Dishwashers use a motor and shaft mounted impeller to recirculate water throughout the tub during a wash cycle and depending on make and model, may also be used during the drain cycle to remove the dirty water. The motor and impeller comprise the pump portion of the unit and will be be mounted vertically or horizontally to a sump located under the tub. Rotating at high RPM's, these pumps can move small amounts of water under fairly high pressures during a typical wash, resulting in clean dishes at the end of the cycle.
Many dishwashers use screens to filter the recirculated water to protect the impeller and motor from damage caused by large food particles or foreign objects that find their way into the dishwasher. Others, like this model, will use a chopper blade (see below) to help break down organic material into small particles for easy removal from the sump during the drain cycle. These screes are often the source for high pitches noises that last for seconds to several minutes as the impeller or chopper work to grind down this material until it is able to pass through the screen and out with the waste water.

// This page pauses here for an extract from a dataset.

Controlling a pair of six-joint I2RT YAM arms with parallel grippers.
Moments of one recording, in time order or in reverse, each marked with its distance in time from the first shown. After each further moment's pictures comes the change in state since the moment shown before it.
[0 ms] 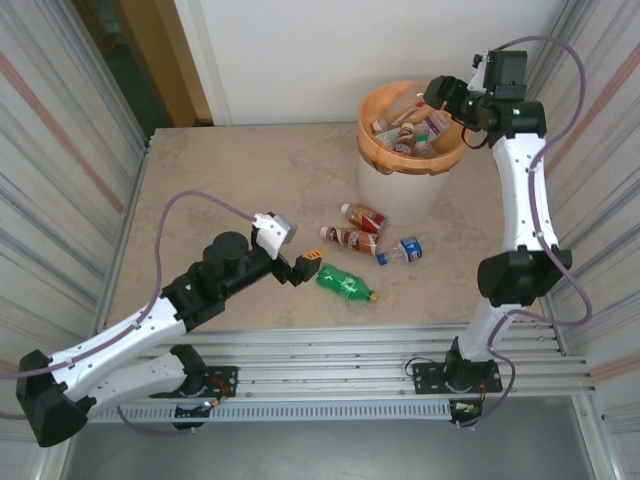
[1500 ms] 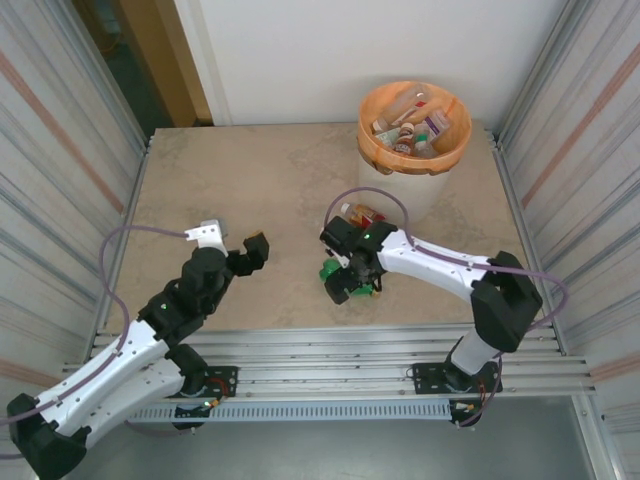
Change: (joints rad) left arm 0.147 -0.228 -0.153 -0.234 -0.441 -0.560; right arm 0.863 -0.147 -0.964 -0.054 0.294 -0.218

Unfortunately, if the noise doesn't fade after a brief period, or continues to get worse, the most likely reason is something stuck that cannot be reduced to pass out of the sump. Or worse (more expensive), something hard that contacted the high speed impeller resulting in permanent damage to the motor shaft. Which, by the way, is what was causing the noise on this unit. Even with the motor removed from the sump assembly, the noise continued so I knew it was time to be replaced.
The sump and pump assembly on the Whirlpool products is very easy to service without the need to pull the dishwasher out from under the counter and is often replaced as a complete pump and motor assembly. But this customer was on a tighter budget and after looking over the rest of the sump, I determined only the washer motor itself needed replacement. Removed the sump, installed a new motor, and now this dishwasher is as quiet as it has ever been.
It is important to remember that routine cleaning of filter screens and chopper assemblies along with proper scrapping of dishes prior to washing can go a long way toward preventing this kind of service call.